**EXERCISE REQUIREMENTS:** Every line of the material must be written out again unchanged.

======== DATA BLOCK

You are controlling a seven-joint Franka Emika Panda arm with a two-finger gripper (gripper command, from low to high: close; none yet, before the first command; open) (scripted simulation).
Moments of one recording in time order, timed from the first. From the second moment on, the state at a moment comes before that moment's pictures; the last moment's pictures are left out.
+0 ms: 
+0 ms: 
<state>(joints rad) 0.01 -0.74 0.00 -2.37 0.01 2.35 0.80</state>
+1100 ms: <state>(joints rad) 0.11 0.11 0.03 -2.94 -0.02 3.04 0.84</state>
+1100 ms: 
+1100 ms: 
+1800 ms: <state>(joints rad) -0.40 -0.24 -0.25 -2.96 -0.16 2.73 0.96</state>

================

**THE COMPLETED TASK:**
You are controlling a seven-joint Franka Emika Panda arm with a two-finger gripper (gripper command, from low to high: close; none yet, before the first command; open) (scripted simulation).
Moments of one recording in time order, timed from the first. From the second moment on, the state at a moment comes before that moment's pictures; the last moment's pictures are left out.
+0 ms: 
+0 ms: 
<state>(joints rad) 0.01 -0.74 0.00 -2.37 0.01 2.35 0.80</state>
+1100 ms: <state>(joints rad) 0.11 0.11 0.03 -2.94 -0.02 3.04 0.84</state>
+1100 ms: 
+1100 ms: 
+1800 ms: <state>(joints rad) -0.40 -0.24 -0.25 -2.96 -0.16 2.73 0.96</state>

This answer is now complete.